— Не заставляй меня повторять, — с притворной мягкостью торопил Баничиу.
— А еще говорил, что из бояр, — фыркнул Кордиш. — Нашел с кем спорить — с бароном… Я-то его приютил, кормил, поил, а он хотел позабавиться с моей же женой.
— Раздевайся, — угрожающе процедил Баничиу. — Добром говорю, — повторил он, но, увидев, что Суслэнеску стоит неподвижно, отвесил ему звонкую пощечину.
В ушах у Суслэнеску загудело. Его еще никогда не били, и теперь он с удивлением почувствовал, как больно горит лицо от удара.
— Господин, помилуйте, на улице такой холод, — бессознательно залепетал он.
Глядя на него, Кордиш потешался на славу, он весь корчился, подталкивая других.
— Если так, я сам тебя раздену, да еще и оскоплю, — заявил Баничиу и еще раз изо всех сил ударил Суслэнеску по лицу, отбросив его к самой стене.
Как сквозь красный туман, увидел Суслэнеску приближавшегося к нему с занесенным кулаком Баничиу. Внутри у него что-то оборвалось, и, отскочив в сторону, он дрожащими пальцами начал расстегивать пуговицы. Сняв пиджак, он в нерешительности застыл с ним в руках, потом сделал жест, будто вешает его на спинку стула, и уронил на пол. Раздевался он старательно, не спеша и, когда остался голым, взглянул Баничиу прямо в глаза. Сидевшие за столом давились от смеха. Особенно Пику, лицо его побагровело.
— Что вам еще угодно? — с усилием спросил Суслэнеску.
— Одевайся. Вот так штука.
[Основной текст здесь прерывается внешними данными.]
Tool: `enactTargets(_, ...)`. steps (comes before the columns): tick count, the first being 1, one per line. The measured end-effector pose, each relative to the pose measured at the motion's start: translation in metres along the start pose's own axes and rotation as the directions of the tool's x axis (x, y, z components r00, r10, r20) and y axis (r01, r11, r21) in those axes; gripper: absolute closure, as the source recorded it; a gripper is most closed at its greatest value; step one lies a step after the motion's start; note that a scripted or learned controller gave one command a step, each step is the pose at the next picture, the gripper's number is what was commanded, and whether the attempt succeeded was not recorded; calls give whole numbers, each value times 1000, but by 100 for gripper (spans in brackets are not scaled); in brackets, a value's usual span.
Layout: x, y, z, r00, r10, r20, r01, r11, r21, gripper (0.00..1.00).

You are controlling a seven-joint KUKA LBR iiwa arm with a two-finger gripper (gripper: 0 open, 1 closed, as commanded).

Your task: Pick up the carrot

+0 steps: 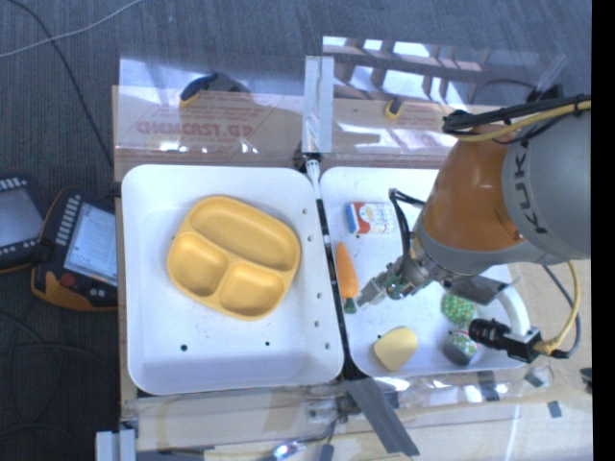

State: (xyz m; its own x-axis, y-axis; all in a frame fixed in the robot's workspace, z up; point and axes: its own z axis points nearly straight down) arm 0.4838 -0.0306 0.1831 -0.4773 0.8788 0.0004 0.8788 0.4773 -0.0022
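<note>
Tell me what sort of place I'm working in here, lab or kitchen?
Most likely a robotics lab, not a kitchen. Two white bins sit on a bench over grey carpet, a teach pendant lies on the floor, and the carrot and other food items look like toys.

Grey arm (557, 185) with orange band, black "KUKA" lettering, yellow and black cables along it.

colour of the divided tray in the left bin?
Yellow, plain. The divided tray shows best in the camera view, in the left bin.
</note>
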Motion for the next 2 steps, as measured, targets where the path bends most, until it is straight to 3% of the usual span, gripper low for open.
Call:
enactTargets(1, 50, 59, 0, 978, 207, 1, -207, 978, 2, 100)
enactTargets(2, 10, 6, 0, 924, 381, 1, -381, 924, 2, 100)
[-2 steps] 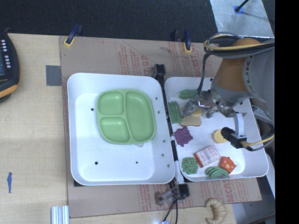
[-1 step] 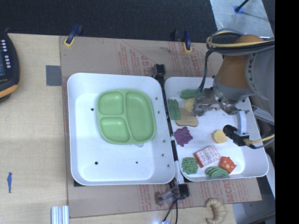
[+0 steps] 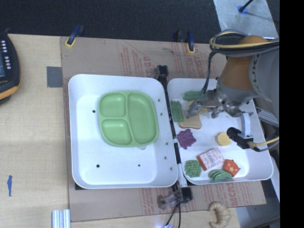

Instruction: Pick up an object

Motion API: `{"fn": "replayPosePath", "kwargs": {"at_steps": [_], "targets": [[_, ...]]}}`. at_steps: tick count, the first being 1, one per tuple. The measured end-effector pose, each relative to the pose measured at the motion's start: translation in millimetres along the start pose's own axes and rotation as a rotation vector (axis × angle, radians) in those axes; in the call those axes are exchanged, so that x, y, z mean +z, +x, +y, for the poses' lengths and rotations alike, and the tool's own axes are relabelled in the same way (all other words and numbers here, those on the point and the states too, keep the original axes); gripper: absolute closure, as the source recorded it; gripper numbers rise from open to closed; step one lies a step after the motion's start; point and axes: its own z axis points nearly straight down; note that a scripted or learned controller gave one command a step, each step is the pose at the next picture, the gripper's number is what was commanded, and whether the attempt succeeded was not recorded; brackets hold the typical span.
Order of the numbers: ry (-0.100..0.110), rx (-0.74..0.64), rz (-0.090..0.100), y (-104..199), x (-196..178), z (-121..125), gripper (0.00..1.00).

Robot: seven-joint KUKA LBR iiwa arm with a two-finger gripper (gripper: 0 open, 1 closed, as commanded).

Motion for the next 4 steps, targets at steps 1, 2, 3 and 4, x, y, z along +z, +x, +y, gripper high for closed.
{"fn": "replayPosePath", "kwargs": {"at_steps": [1, 2, 3, 4], "targets": [[-0.006, 0.008, -0.004, -71, -41, 50, 0.0], [0.006, -0.002, 0.003, -2, -7, 53, 0.0], [0.001, 0.006, 0.001, -10, 12, 21, 0.0], [0.0, 0.004, 0.0, -10, -1, 23, 1.0]]}}
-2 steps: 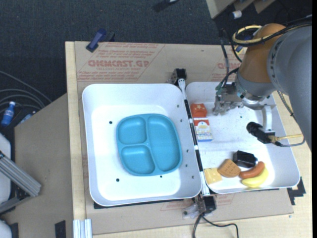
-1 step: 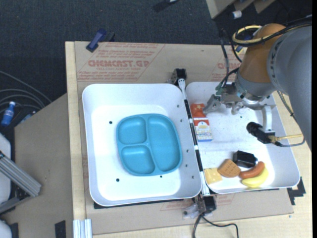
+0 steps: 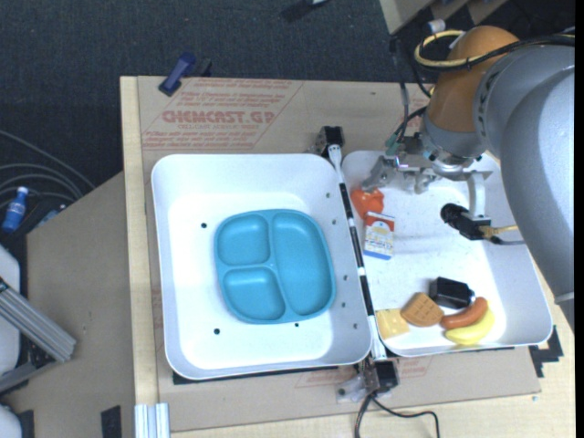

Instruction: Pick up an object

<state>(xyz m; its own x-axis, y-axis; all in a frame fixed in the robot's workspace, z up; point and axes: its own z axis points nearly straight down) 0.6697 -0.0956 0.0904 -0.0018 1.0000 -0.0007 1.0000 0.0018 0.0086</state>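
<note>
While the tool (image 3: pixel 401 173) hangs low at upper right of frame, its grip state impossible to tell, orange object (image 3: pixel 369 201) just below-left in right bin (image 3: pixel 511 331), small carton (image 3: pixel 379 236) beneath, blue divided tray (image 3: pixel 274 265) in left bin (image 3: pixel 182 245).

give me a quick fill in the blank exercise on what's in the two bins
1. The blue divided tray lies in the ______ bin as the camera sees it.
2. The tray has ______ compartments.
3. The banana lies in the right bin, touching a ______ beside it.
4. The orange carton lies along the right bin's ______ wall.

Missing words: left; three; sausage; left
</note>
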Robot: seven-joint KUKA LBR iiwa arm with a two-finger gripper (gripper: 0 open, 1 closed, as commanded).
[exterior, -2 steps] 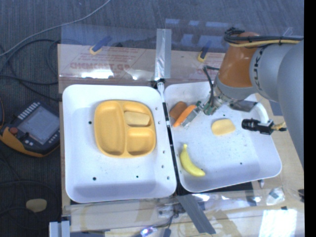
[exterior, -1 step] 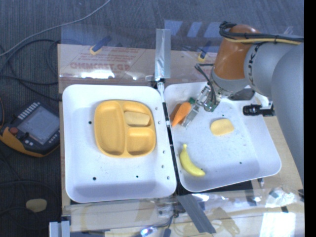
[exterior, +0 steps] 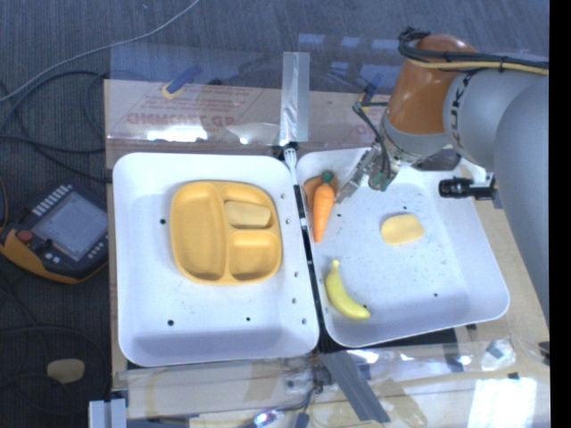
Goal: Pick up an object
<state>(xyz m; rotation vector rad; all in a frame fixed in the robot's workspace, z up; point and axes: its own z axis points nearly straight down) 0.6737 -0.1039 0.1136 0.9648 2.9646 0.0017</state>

А я мог поклясться, что…
Никто больше не обращал внимания на Суслэнеску, пока он не взялся за ручку двери.
— Можешь сказать тем, кто тебя подослал, что нас не проведешь! — крикнул ему вслед Баничиу.
— Никто не посылал меня… Я сам…
— Убирайся! — заревел Баничиу.
Сознание случившегося пришло к Суслэнеску позднее, когда он шел по какой-то улице, машинально передвигая ноги по начавшей твердеть грязи. Ему хотелось упасть на землю, колотить по ней руками и ногами и кричать, кричать, как ребенок.
Эмилия все говорила и говорила, и ее торопливая, взволнованная речь казалась Суслэнеску достойной сочувствия, но найти с ней общий язык он теперь никак не мог.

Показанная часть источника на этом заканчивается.